_WHAT THE TASK ASKS_: Leaving every picture out, please return exactly the lines from the top of the material below through the line with "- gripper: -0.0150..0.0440", both included.

_INFORMATION SHOWN_:
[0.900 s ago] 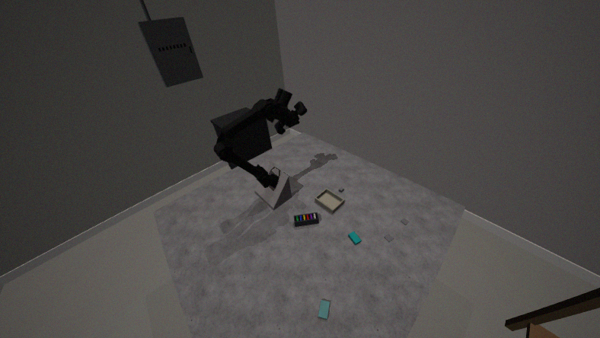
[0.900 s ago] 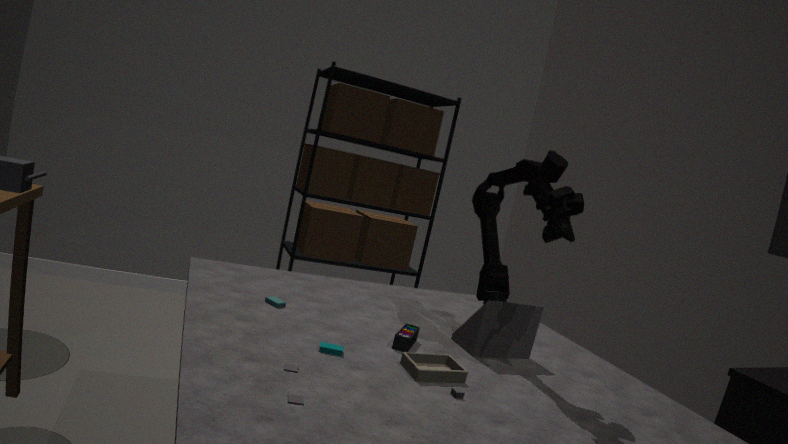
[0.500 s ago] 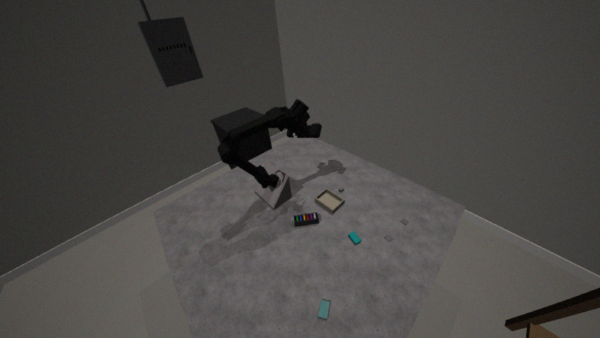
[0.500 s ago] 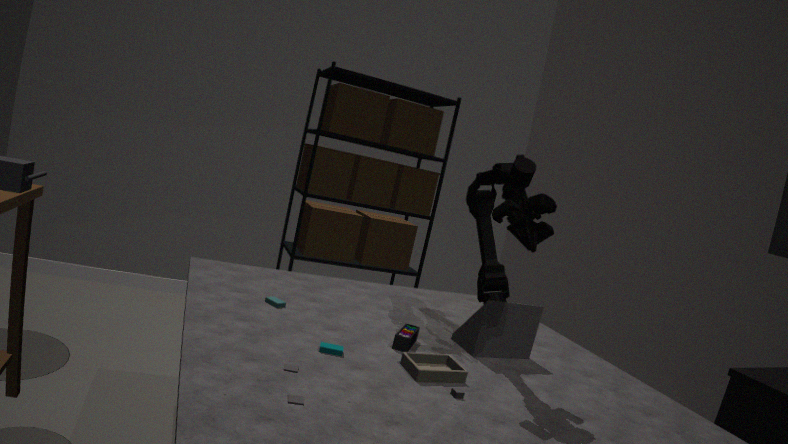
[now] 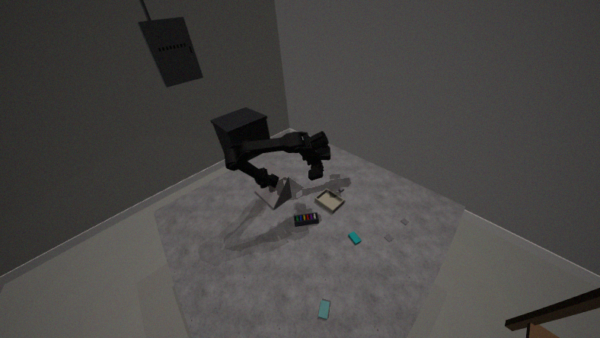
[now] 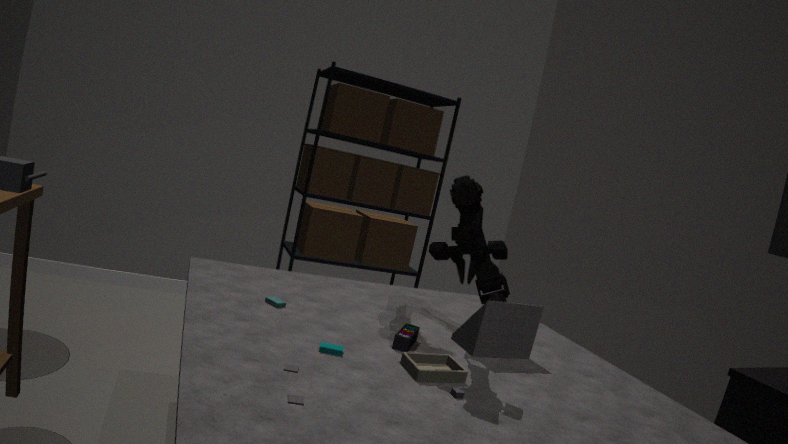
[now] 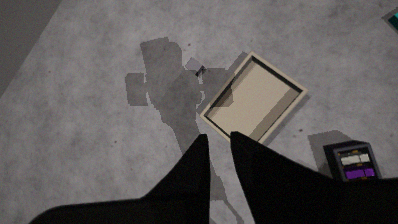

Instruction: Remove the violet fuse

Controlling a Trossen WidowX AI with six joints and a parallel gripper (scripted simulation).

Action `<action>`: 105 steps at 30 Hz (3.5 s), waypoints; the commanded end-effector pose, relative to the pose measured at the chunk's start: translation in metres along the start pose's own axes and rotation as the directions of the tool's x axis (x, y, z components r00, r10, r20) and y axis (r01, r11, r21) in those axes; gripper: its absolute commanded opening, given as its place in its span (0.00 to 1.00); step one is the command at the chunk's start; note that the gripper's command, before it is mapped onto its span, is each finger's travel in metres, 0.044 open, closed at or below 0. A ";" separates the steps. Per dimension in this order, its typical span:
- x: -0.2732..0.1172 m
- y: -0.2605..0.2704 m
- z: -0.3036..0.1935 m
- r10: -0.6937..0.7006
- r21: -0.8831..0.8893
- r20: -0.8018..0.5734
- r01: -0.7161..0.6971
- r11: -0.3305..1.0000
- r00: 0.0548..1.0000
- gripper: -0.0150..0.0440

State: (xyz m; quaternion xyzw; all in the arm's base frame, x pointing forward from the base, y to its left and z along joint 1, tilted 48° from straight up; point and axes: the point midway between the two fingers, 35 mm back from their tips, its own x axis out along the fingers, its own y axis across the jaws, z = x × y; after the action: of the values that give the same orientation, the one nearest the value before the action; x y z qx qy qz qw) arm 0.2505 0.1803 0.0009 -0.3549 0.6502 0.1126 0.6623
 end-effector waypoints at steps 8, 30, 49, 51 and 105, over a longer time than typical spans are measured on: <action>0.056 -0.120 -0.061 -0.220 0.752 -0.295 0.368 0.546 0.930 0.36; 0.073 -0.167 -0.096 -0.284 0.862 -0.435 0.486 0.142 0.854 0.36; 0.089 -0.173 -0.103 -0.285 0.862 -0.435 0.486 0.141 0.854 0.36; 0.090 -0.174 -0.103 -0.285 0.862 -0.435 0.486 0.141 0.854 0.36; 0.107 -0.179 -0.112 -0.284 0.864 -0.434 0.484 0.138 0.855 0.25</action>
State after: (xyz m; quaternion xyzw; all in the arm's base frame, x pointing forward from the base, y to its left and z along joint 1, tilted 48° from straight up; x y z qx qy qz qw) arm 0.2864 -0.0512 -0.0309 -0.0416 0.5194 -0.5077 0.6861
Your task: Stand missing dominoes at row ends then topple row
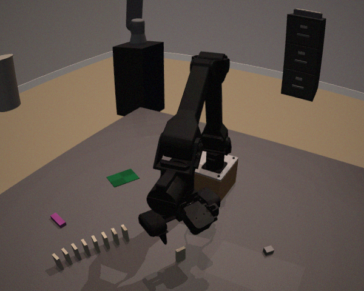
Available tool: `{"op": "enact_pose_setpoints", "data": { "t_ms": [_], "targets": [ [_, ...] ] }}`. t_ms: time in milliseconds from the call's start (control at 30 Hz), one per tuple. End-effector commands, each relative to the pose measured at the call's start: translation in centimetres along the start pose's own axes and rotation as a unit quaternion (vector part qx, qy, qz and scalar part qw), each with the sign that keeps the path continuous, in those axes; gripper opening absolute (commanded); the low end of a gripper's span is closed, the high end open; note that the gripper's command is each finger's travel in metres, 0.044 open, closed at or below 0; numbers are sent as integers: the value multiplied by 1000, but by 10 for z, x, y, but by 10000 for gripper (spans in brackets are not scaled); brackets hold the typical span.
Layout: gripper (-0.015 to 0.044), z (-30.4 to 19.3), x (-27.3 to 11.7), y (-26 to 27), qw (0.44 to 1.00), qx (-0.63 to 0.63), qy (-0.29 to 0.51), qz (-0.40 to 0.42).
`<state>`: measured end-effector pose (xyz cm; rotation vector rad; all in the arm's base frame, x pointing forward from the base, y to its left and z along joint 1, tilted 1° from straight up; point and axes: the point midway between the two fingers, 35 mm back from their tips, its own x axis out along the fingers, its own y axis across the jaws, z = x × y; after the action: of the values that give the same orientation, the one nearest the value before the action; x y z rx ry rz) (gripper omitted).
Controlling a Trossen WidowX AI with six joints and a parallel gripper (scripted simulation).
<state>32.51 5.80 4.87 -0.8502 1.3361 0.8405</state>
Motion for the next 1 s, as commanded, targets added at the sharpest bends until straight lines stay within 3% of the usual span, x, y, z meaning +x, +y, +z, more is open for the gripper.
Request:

_SOLUTION_:
[0.900 s ago] 
[0.900 s ago] 
[0.500 s ago] 
[0.500 s ago] 
[now] 
[now] 
[now] 

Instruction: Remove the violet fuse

Controlling a Trossen WidowX AI with six joints and a parallel gripper (scripted simulation).

Action `<action>`: 105 steps at 30 Hz (3.5 s), waypoints; the commanded end-effector pose, relative to the pose measured at the chunk's start: translation in metres along the start pose's own axes and rotation as the directions of the tool's x axis (x, y, z components r00, r10, r20) and y axis (r01, r11, r21) in those axes; gripper: its absolute commanded opening, given as its place in its span (0.00 to 1.00); step one is the command at the chunk's start; note that the gripper's command, before it is mapped onto its span, is each finger's travel in metres, 0.044 open, closed at or below 0. A ";" separates the steps. Per dimension in this order, its typical span:
- x: -0.2732..0.1172 m
- y: -0.2605..0.2704 m
- z: -0.3036..0.1935 m
- r10: -0.6937..0.7006
- r21: -0.8831..0.8893
- r20: -0.8018..0.5734
- r01: -0.7161..0.6971
- r11: -0.3305..1.0000
- r00: 0.0548..1.0000
- gripper: -0.0150..0.0440

What came before is the finished answer.